**ASSIGNMENT**
All lines holding the string "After" should be copied from the data below.

INFORMATION: Begin

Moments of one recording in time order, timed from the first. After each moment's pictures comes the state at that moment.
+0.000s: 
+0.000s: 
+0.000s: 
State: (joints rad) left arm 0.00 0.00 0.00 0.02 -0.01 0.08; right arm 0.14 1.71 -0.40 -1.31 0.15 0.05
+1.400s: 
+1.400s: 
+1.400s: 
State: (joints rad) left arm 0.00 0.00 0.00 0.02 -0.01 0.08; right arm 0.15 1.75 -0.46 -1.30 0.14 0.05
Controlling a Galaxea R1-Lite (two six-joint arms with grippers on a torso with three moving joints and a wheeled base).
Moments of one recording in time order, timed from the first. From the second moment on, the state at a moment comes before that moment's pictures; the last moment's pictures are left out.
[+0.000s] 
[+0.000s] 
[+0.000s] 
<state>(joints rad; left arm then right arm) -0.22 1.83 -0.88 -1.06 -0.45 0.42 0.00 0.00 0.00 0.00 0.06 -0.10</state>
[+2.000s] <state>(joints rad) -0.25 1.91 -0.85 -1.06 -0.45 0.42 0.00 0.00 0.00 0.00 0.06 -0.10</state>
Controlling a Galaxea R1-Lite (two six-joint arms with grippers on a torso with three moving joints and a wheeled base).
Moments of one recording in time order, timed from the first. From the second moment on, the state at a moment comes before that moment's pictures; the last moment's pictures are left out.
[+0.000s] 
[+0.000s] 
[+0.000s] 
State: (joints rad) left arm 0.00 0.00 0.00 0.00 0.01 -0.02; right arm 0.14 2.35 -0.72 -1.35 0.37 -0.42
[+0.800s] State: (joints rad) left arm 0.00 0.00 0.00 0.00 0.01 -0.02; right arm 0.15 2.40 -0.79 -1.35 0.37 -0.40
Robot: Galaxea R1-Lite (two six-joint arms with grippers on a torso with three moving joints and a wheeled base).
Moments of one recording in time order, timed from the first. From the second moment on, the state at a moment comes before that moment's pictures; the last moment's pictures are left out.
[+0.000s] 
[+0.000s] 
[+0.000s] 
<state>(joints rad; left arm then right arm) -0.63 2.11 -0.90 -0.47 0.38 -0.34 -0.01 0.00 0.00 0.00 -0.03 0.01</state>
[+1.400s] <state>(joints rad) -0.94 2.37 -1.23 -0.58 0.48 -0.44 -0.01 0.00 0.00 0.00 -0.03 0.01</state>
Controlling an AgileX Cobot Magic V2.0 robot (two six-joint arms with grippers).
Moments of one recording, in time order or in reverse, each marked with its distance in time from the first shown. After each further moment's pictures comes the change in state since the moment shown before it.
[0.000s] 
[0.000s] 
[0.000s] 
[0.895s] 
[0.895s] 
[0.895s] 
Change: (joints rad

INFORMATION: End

**REPLY TO THE TASK**
Moments of one recording in time order, timed from the first. After each moment's pictures comes the state at that moment.
Moments of one recording, in time order or in reverse, each marked with its distance in time from the first shown. After each further moment's pictures comes the change in state since the moment shown before it.

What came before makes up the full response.